• Task to complete: Take the data below and copy exactly the lines starting at the one with "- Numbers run" and finishing at the one with "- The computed", both included.

******

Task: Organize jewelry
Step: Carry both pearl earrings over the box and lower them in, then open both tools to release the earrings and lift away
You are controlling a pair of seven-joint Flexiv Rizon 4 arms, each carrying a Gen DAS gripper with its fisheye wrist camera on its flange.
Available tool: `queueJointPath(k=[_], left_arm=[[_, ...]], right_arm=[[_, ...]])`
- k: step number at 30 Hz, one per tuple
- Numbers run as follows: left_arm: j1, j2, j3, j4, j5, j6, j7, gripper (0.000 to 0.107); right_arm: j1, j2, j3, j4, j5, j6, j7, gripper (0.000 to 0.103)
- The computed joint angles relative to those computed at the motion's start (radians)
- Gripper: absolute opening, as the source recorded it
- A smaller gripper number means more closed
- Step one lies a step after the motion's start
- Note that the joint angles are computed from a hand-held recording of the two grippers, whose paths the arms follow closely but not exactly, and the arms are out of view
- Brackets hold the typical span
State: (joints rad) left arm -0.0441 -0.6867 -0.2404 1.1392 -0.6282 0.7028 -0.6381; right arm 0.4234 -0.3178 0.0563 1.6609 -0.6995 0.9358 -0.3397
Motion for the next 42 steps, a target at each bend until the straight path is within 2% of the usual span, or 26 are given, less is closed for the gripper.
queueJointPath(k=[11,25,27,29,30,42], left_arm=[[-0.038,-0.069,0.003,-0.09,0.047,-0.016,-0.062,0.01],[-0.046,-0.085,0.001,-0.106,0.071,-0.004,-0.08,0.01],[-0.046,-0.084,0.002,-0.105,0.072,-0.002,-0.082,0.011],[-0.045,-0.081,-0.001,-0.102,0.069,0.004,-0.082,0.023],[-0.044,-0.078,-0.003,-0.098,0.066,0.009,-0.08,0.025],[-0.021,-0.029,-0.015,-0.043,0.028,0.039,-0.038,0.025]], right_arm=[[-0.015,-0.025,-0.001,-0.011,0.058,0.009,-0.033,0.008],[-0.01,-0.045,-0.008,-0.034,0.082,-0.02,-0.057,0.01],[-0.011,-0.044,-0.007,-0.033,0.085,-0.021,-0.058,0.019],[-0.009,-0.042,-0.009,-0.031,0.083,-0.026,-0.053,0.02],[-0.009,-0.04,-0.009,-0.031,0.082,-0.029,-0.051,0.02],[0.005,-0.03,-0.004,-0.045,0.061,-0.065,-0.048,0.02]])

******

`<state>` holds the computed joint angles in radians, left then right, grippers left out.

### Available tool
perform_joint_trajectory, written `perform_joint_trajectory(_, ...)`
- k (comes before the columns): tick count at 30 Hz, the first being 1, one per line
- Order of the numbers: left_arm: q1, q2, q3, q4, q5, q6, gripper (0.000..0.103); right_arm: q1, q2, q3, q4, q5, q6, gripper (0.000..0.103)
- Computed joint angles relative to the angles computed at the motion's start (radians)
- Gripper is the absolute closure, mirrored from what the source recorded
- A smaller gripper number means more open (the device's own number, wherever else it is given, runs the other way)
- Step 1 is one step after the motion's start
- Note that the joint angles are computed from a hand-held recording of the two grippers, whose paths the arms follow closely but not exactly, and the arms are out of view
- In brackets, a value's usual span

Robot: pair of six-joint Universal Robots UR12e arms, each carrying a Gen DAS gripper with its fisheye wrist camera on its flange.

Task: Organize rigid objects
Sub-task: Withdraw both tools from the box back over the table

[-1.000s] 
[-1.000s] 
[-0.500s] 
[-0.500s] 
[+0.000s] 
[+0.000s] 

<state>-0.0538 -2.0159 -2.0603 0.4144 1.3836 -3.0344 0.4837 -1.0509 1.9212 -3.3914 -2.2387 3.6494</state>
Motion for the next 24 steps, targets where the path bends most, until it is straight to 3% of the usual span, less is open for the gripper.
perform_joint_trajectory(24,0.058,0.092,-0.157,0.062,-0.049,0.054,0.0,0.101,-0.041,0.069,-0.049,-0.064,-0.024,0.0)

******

• Exercise result:
- Numbers run as follows: left_arm: j1, j2, j3, j4, j5, j6, j7, gripper (0.000 to 0.107); right_arm: j1, j2, j3, j4, j5, j6, j7, gripper (0.000 to 0.103)
- The computed joint angles relative to those computed at the motion's start (radians)

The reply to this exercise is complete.